Ha-ha starts off atonal, careering keyboards fading in over a raw Spartan drum track until the bass plumes around the beats, but it feels like dressing twigs and calling them sculptures. ‘I lie’ follows the old post-punk template; Joy Division to TNV of near-steel primal drums and thin industrial shards of guitar spread over the beat. So far, so stock; ‘Jil Sander’ starts off in similar vein, low-drones see—sawing over a echo-chamber complaint, and . But like all good dance music-it builds its heart around on layers vertical and lateral building and revealing themselves, and like all good electroclash, hardcore –aping tempo switches and synchs echoing the nerve-binding acoustics of breakdowns.

Then from on Moi Non Plus play up the chancer-experimentalist schizophrenia with their anonymous near-joke titles colliding with unexpected aural avenues and visible technical smarts in their slickly self-produced mixes. Punchy cuts like ‘What if we do it’ with its title refrain and ‘beautiful face’ rhymes especially play the art-school abstract-dumb-pop thrill balance card, teetering between sing-along’s and oblivion into a violent gallery music. Unusually forthright vocals at the forefront of ‘Where is everything’ melt into bursts of warm psych-sound; two eastern strands- the atonal middle-eastern and the shimmering orient fight against each other, at cryogenic speeds with de-tuned divisions of Hook-lines, 1980 Closer era. And ‘I’ve got the heart’ brings in the heartache in an off-key register at war again with an intruding major-chord switch which pushes against the sadness in one of the Non plus’s most developed melodies. Consolation in confident high-mix harmonies becomes yells and screams against the wrapping melody which ripples and fades encircling him and there in the background like crazed seagull attacks, ambient noise becomes spiked glass. But at its tail snaps ‘Johnny’ like a bar-room mutant son of the Stooges, bratty and caterwauling on the road to nowhere.

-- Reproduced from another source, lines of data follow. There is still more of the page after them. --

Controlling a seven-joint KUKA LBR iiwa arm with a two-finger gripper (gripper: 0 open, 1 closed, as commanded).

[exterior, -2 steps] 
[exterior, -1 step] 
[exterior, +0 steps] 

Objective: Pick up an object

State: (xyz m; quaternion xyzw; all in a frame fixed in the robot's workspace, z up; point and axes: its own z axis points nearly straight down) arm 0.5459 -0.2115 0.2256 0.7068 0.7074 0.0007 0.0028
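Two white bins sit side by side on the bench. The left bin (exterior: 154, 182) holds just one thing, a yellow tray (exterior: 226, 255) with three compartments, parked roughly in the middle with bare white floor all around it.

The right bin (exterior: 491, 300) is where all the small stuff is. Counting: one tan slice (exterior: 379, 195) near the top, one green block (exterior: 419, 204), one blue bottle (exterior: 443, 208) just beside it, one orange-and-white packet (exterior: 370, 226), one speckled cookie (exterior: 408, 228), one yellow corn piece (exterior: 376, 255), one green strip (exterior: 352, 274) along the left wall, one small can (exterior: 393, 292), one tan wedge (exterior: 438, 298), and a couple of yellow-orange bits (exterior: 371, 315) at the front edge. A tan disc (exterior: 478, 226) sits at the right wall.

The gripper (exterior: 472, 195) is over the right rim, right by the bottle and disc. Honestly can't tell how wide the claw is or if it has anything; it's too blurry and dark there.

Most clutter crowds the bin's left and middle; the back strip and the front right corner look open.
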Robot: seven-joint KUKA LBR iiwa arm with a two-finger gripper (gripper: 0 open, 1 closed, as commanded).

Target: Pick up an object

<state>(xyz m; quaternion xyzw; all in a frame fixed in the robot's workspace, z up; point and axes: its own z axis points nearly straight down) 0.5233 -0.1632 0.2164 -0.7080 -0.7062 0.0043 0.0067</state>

Just to confuse—or reiterate—the central theme, events turn more ambient and Ambien alike on the weird and woolly final trio of tracks.’ ‘Sudden Impact’ hangs around on spaced-out roofed up vibes for 2.30 minutes in what used to be called glacial, until Moi Non Plus suddenly jerk into a brittle reedy C83 style eighties anti-melody jingles assaulted by industrial-sized samples from an army gym in electro-terror land, all crackling samples, cogs and robo-voices. I Want It’ remains in the same melange, but adopts a straight up pile-driving shoe-gaze effect akin to dusk forest road driving in the frost with smothered cries from a low-tuned punk noise drawing into contrast against the wilderness. ‘Wake-Up’ remains in a skip of oblique sounds until it hits the Sonic Youth trail, with counter-harmonies allied to a strange rock and roll forward drive, creeping bass-lines threaten to just rock-out but instead get wrapped in twisting tangled notes like toffee spiderwebs.

So—on balance, a recommendation, even if it’s all too diffuse and quotation-marked to really move you from within.